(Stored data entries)
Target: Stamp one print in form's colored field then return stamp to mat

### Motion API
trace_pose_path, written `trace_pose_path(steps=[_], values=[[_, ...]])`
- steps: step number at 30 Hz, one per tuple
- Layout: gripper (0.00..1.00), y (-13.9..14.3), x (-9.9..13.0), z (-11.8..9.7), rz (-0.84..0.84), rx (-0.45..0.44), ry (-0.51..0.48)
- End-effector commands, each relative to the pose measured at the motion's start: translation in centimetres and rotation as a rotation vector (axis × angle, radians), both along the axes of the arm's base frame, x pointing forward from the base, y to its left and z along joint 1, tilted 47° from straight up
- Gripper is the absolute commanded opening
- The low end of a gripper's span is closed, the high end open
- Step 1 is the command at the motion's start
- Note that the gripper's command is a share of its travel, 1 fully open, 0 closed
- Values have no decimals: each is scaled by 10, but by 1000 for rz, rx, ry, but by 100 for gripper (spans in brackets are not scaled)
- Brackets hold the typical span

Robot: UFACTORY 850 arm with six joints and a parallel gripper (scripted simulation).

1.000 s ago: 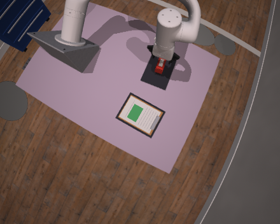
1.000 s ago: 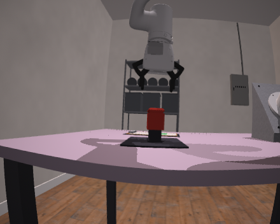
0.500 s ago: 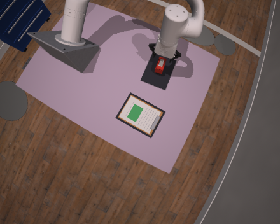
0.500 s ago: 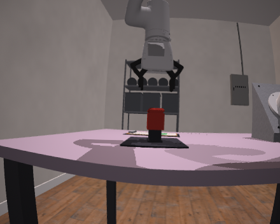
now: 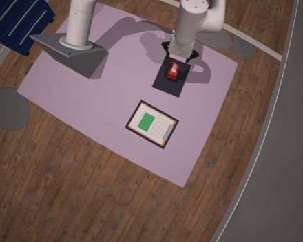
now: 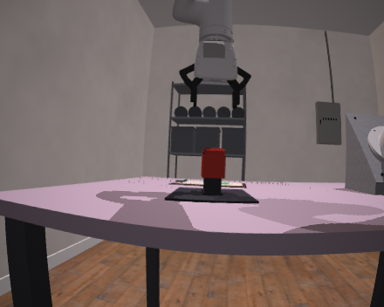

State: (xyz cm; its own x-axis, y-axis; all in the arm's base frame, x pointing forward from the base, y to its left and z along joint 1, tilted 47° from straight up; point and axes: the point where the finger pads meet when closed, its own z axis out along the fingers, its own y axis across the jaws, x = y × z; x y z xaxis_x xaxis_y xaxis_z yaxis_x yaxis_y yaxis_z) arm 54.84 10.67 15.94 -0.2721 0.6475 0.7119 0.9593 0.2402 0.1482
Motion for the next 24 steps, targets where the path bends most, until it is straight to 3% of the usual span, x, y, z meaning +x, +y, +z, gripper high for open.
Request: trace_pose_path(steps=[1, 6, 10, 15, 21, 23, 24], values=[[100, -7, 0, 7, 1, 1, 1], [100, -9, 2, 4, 13, 2, -12], [100, -23, 9, -9, 79, 8, -82], [100, -62, 26, -47, 258, 24, -269], [100, -107, 33, -93, 413, 30, -426], [100, -107, 33, -93, 413, 30, -426], [100, -128, 36, -115, 492, 37, -507]])
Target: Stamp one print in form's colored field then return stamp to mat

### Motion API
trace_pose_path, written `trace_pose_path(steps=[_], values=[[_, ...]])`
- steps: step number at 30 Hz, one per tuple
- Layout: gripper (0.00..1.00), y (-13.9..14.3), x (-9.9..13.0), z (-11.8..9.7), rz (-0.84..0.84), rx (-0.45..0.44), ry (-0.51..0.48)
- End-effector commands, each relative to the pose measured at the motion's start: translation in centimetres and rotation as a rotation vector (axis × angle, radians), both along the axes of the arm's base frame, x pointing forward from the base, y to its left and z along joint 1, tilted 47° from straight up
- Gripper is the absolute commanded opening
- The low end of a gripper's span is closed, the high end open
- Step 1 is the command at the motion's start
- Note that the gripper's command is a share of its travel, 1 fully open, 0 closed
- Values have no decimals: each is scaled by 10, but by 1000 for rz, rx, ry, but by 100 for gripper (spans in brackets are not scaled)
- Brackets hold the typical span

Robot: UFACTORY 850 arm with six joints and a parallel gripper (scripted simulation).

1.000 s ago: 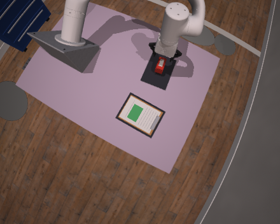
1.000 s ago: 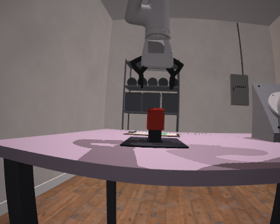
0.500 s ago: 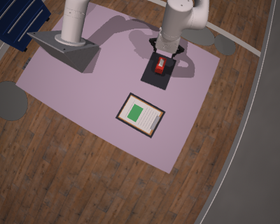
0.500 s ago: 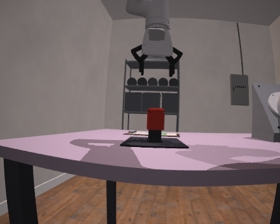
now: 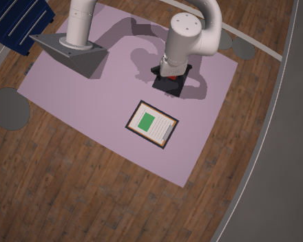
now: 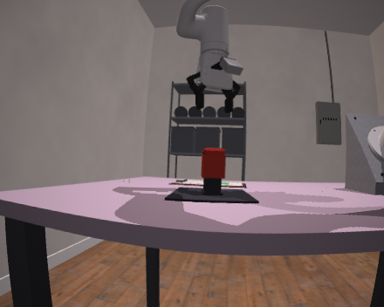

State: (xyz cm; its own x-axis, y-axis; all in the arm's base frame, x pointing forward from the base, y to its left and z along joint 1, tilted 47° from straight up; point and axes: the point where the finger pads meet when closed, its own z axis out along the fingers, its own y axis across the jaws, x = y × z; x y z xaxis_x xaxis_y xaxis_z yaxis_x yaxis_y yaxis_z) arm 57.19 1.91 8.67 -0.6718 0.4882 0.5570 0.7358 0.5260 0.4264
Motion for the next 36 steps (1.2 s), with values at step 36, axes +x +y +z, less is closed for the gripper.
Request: trace_pose_path(steps=[36], values=[[100, -79, 0, -191, 641, 111, -662]])
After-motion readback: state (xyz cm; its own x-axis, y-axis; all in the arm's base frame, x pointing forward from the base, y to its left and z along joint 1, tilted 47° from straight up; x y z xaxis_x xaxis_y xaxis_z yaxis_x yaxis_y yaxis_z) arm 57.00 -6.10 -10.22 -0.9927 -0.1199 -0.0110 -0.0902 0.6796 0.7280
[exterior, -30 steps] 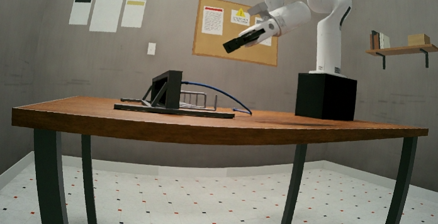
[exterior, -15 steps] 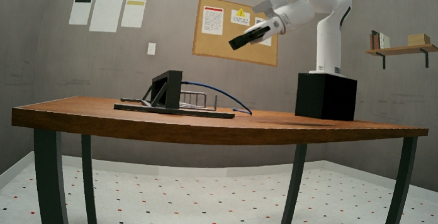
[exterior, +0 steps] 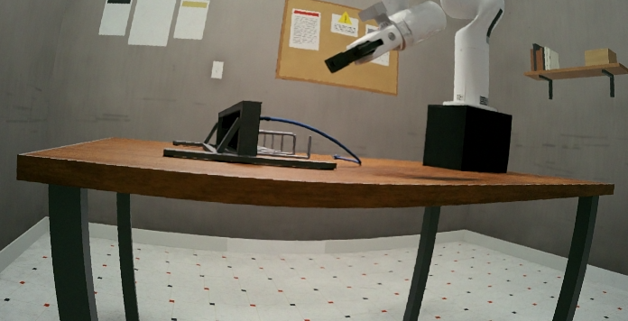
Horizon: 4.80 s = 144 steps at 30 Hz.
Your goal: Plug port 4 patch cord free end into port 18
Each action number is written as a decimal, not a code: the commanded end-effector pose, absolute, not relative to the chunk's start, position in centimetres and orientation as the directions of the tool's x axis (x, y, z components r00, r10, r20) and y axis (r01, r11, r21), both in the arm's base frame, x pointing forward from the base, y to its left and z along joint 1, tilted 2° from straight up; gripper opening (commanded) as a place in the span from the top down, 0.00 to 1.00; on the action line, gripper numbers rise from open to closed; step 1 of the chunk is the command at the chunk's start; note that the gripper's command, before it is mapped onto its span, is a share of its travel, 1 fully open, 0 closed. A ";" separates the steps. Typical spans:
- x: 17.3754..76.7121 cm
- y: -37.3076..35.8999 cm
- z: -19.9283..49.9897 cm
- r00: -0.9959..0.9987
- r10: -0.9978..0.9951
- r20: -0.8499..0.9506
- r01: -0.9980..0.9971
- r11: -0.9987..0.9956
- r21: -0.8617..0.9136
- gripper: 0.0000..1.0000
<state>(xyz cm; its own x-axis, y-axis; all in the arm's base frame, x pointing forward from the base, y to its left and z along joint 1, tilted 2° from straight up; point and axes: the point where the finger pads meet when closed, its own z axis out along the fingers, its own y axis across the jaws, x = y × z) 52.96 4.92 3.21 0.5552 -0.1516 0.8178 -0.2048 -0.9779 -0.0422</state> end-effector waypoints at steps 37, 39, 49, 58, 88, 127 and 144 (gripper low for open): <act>52.1 -2.9 2.4 0.554 -0.152 0.819 -0.204 -0.978 -0.043 1.00; 52.4 -3.0 2.2 0.554 -0.152 0.819 -0.204 -0.978 -0.043 1.00; 54.3 -3.3 0.9 0.554 -0.152 0.819 -0.204 -0.978 -0.043 1.00; 54.6 -3.4 0.6 0.554 -0.152 0.819 -0.204 -0.978 -0.043 1.00; 54.6 -3.4 0.6 0.554 -0.152 0.819 -0.204 -0.978 -0.043 1.00; 51.9 -2.9 2.6 0.554 -0.152 0.819 -0.204 -0.978 -0.043 1.00; 51.3 -3.2 2.9 0.554 -0.152 0.819 -0.204 -0.978 -0.043 1.00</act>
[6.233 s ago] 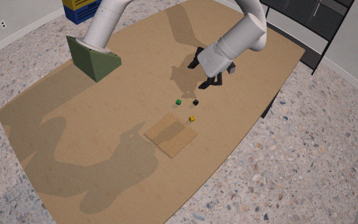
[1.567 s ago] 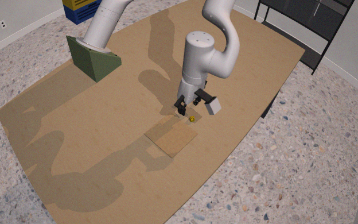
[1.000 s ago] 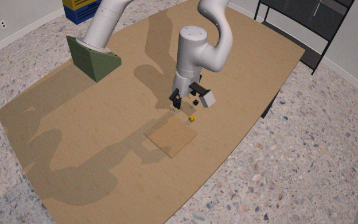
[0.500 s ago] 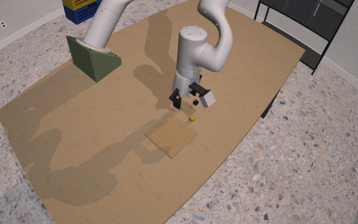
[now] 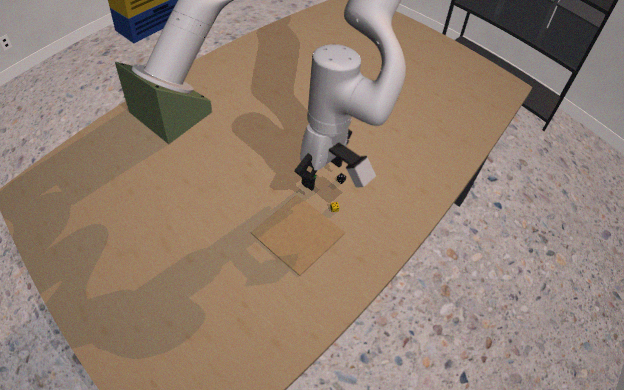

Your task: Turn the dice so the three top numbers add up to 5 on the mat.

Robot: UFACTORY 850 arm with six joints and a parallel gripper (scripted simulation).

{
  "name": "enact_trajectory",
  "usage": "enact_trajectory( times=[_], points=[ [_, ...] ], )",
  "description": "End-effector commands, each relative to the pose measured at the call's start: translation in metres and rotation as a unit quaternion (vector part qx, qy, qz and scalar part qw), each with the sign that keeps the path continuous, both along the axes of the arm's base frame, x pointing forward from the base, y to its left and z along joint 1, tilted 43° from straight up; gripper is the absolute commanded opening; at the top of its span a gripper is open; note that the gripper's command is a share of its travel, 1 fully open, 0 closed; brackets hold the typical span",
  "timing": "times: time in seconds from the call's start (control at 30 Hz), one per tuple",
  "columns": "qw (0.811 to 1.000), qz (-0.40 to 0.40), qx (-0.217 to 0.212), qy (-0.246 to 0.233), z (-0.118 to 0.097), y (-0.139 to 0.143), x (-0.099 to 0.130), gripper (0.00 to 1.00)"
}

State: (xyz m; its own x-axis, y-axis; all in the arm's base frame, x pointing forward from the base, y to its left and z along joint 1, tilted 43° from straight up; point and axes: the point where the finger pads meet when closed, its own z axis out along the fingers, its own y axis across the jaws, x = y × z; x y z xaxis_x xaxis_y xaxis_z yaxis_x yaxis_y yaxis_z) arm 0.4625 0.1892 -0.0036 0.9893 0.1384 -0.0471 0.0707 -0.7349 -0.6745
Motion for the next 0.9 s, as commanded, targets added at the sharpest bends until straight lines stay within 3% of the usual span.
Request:
enact_trajectory(
  times=[0.0, 0.67, 0.87],
  points=[
    [1.0, 0.0, 0.0, -0.001, 0.0, 0.0, 0.001, 1.0],
    [1.0, 0.0, 0.0, -0.001, 0.028, 0.039, 0.043, 1.0],
    [1.0, 0.0, 0.0, -0.001, 0.03, 0.041, 0.046, 1.0]
  ],
)
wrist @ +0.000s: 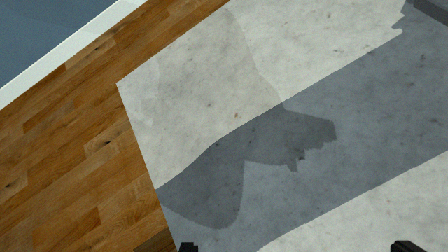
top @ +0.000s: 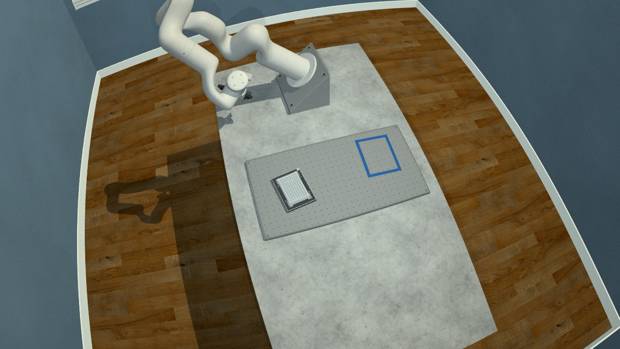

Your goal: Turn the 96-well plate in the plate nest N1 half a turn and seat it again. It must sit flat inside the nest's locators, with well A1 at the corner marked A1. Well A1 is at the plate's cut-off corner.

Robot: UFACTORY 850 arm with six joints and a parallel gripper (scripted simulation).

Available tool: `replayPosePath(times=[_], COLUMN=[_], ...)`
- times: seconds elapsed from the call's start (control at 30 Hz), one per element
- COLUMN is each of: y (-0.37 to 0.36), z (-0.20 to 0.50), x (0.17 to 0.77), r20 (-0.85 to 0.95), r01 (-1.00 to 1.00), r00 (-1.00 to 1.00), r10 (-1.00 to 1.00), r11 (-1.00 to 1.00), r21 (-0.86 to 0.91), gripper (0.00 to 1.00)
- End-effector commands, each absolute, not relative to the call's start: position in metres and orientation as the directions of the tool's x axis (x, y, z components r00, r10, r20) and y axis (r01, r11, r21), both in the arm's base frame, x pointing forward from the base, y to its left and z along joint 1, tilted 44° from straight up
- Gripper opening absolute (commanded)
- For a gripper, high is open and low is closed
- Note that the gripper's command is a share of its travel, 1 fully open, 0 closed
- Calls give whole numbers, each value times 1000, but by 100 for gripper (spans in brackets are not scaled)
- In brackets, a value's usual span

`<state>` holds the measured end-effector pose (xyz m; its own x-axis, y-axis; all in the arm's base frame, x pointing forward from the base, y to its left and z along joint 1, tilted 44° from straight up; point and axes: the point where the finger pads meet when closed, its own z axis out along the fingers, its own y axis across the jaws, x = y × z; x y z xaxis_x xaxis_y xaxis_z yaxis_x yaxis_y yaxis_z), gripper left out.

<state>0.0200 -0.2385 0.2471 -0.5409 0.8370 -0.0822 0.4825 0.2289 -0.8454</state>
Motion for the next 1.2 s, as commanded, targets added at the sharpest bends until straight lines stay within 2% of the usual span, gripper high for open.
replayPosePath(times=[0.0, 0.53, 0.67, 1.17], y=[-239, -239, -250, -277], z=[247, 247, 244, 236], x=[20, 20, 37, 87], r20=[-83, -83, -88, -93], r01=[483, 483, 478, 446], r00=[-541, -541, -629, -753], r10=[837, 837, 772, 651], r11=[229, 229, 295, 401], r21=[-845, -845, -828, -800], gripper=[100, 100, 100, 100])
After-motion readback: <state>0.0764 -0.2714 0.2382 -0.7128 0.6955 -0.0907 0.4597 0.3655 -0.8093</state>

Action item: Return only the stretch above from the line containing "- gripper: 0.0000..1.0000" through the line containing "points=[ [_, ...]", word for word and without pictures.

Expected answer:
- gripper: 0.0000..1.0000
<state>(xyz cm; its own x-axis, y-axis; all in the arm's base frame, x pointing forward from the base, y to its left and z along joint 1, tilted 2° from straight up; point and axes: the point where the finger pads meet when closed, its own z axis out along the fingers, its own y axis across the jaws, x = y × z) 52.96 4.92 3.21 0.5552 -0.1516 0.8178 -0.2048 -0.9779 -0.0422</state> end-effector waypoints at steps 37, 39, 49, 58, 88, 127 and 144 (gripper low for open): <act>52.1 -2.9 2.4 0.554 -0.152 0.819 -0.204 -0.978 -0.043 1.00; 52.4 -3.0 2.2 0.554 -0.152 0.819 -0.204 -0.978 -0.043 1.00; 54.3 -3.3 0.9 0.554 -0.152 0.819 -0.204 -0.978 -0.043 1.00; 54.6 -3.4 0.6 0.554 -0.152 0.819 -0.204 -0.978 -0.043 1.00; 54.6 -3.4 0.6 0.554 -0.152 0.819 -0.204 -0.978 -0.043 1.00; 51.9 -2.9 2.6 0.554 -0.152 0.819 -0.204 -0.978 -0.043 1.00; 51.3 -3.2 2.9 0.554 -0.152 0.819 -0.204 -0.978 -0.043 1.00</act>
[6.233 s ago] 
[1.567 s ago] 
[1.000 s ago] 
[0.500 s ago] 
[now] 

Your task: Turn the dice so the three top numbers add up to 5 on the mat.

Robot: UFACTORY 850 arm with six joints and a parallel gripper (scripted simulation).

{
  "name": "enact_trajectory",
  "usage": "enact_trajectory( times=[_], points=[ [_, ...] ], )",

No further work remains on the exercise.